The Graphics Processing Unit (GPU) originally designed for rendering graphics and which is difficult to program for other tasks, has since evolved into a device suitable for general-purpose computations. As a result graphics hardware has become progressively more attractive yielding unprecedented performance at a relatively low cost. Thus, it is the ideal candidate to accelerate a wide variety of data parallel tasks in many fields such as in Machine Learning (ML). As problems become more and more demanding, parallel implementations of learning algorithms are crucial for a useful application. In particular, the implementation of Neural Networks (NNs) in GPUs can significantly reduce the long training times during the learning process. In this paper we present a GPU parallel implementation of the Back-Propagation (BP) and Multiple Back-Propagation (MBP) algorithms, and describe the GPU kernels needed for this task. The results obtained on well-known benchmarks show faster training times and improved performances as compared to the implementation in traditional hardware, due to maximized floating-point throughput and memory bandwidth. Moreover, a preliminary GPU based Autonomous Training System (ATS) is developed which aims at automatically finding high-quality NNs-based solutions for a given problem.

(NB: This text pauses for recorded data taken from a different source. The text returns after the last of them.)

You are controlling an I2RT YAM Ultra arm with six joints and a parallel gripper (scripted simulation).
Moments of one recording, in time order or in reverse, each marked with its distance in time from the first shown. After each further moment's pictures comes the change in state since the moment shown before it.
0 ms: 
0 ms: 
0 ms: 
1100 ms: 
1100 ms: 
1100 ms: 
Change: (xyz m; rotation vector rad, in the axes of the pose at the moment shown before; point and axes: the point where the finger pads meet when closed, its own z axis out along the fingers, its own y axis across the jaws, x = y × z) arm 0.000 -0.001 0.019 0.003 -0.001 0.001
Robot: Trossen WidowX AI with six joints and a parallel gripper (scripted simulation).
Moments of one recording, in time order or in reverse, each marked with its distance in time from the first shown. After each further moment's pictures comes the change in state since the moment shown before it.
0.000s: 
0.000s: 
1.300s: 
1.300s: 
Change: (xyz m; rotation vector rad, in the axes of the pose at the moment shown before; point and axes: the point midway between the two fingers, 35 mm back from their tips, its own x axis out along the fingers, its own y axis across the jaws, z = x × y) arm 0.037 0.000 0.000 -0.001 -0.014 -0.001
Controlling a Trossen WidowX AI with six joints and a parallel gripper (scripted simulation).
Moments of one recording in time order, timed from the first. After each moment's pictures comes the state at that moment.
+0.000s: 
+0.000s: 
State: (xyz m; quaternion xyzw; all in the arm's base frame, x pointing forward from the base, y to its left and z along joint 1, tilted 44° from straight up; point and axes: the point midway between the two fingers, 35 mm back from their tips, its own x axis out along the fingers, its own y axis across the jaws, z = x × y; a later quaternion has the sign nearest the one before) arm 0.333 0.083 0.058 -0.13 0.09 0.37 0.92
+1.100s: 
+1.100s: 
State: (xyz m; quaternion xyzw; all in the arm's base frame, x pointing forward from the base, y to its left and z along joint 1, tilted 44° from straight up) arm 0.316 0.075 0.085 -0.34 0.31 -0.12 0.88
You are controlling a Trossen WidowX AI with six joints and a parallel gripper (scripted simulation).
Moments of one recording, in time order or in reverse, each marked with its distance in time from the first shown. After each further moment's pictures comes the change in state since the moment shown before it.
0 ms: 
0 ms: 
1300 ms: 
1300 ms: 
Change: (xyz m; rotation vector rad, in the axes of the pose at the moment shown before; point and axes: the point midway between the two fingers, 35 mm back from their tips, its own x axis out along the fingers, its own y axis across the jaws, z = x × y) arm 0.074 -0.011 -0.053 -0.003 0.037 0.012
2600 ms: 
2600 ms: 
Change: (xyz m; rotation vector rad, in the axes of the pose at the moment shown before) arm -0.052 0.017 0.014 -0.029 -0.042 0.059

图形处理单元(GPU)最初是为渲染图形而设计的,很难用于其他任务的编程,但后来演变成了一种适用于通用计算的设备。因此,图形硬件变得越来越有吸引力,以相对较低的成本实现了前所未有的性能。因此,它是加速许多领域(如机器学习(ML))中各种数据并行任务的理想候选者。随着问题变得越来越复杂,学习算法的并行实现对于有用的应用至关重要。特别是,神经网络(NN)在 GPU 上的实现可以显著减少学习过程中的长时间训练。在本文中,我们提出了一种 GPU 并行实现反向传播(BP)和多次反向传播(MBP)算法的方法,并描述了实现此任务所需的 GPU 内核。在著名的基准测试上获得的结果表明,与传统硬件的实现相比,训练时间更快,性能得到了提高,这是由于最大化了浮点吞吐量和内存带宽。此外,还开发了一个初步的基于 GPU 的自主训练系统(ATS),旨在为给定问题自动找到基于高质量神经网络的解决方案。